Chez les personnes en reconversion, cette crise prend souvent une autre forme. Le métier peut être stable, valorisé et avoir été choisi sincèrement. Pourtant une usure apparaît : non pas celle du travail lui-même, mais celle de devoir chaque jour s’adapter à une vie qui ne correspond plus à ce qui est juste.
Alors la culpabilité et les peurs surgissent : quelle idée de vouloir quitter quelque chose que d’autres considèrent comme enviable, raisonnable ou sécurisant ?? « Il faudrait être fou! ». Mais on peut passer toute une vie à réussir une existence qui n’était pas la nôtre. Ainsi, à mesure que le temps avance, certaines personnes ressentent un carcan s’installer, un rétrécissement progressif de leur espace intérieur, comme si les possibilités se réduisaient peu à peu.
Un choix finit alors par apparaître : continuer ainsi ou changer.
La reconversion n’est alors plus une fuite mais une tentative de réalignement et dans ce cas, la perte de sens n’est donc pas forcément un effondrement mais peut être le signe qu’une transformation intérieure cherche à émerger. Une mue intérieure nécessaire avant l’envol.
La crise de sens est la mort de l’identité construite et la naissance de soi.

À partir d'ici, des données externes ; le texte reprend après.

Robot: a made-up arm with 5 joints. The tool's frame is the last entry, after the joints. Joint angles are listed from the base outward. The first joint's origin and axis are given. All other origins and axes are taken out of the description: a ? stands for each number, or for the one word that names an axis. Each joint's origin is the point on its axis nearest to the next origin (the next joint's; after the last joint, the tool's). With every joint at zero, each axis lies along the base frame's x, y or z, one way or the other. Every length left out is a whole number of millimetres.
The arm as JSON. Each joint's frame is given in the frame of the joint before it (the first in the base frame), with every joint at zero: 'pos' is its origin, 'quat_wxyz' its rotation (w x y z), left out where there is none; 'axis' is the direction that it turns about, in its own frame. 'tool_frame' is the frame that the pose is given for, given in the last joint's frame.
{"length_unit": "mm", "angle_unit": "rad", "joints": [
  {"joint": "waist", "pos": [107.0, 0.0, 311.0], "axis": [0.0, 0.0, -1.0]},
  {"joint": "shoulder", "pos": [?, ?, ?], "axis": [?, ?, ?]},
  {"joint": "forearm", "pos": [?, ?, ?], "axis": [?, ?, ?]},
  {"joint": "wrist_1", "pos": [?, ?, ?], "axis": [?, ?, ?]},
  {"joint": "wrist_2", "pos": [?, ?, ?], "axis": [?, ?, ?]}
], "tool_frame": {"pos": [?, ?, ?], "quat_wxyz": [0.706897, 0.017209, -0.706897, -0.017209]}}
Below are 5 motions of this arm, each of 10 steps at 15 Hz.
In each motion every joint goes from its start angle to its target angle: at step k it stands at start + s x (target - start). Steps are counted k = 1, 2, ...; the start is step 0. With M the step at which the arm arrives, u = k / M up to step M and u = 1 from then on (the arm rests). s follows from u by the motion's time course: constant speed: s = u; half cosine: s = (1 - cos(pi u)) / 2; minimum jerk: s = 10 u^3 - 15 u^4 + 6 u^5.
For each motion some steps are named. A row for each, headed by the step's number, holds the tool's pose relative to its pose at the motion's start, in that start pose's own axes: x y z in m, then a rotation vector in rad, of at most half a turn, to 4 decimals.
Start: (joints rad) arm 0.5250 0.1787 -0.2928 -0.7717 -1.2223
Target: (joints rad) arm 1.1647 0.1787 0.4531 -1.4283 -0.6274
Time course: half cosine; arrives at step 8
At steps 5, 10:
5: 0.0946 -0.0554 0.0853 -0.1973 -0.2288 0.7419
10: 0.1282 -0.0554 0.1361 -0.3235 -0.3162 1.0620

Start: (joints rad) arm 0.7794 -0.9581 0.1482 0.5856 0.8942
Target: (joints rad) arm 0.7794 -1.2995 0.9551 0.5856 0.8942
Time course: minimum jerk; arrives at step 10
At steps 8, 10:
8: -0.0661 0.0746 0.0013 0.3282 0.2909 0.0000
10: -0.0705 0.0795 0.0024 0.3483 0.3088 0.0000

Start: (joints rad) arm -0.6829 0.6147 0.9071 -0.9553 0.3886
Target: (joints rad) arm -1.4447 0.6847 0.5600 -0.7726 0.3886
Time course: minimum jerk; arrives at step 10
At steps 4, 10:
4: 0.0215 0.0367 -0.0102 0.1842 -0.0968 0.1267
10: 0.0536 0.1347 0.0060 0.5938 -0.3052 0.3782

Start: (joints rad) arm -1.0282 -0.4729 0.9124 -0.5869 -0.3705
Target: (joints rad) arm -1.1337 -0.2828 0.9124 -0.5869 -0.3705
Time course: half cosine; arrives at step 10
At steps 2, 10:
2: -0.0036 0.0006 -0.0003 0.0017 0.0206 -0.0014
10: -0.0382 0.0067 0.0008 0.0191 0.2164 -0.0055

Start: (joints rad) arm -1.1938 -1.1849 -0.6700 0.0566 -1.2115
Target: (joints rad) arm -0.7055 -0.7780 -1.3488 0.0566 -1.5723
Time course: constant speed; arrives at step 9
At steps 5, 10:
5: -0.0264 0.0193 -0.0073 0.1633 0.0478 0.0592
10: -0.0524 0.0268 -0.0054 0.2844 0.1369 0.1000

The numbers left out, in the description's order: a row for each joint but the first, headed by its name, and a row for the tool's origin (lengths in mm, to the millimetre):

Elle marque le moment où ce qui nous a longtemps permis d’avancer cesse d’être suffisant pour continuer à vivre pleinement.
Bien sûr, dans la fractalité de l’existence, cette dynamique dépasse largement un seul domaine de vie, les mêmes mécanismes semblent se rejouer à différents niveaux : fermeture, résistance, répétition ou au contraire ouverture et mouvement. Et c’est souvent cette capacité à se dégager progressivement de certains conditionnements pour retrouver davantage de justesse intérieure qui devient le véritable moteur de l’évolution personnelle. L’étiomédecine trouve naturellement sa place dans ce processus.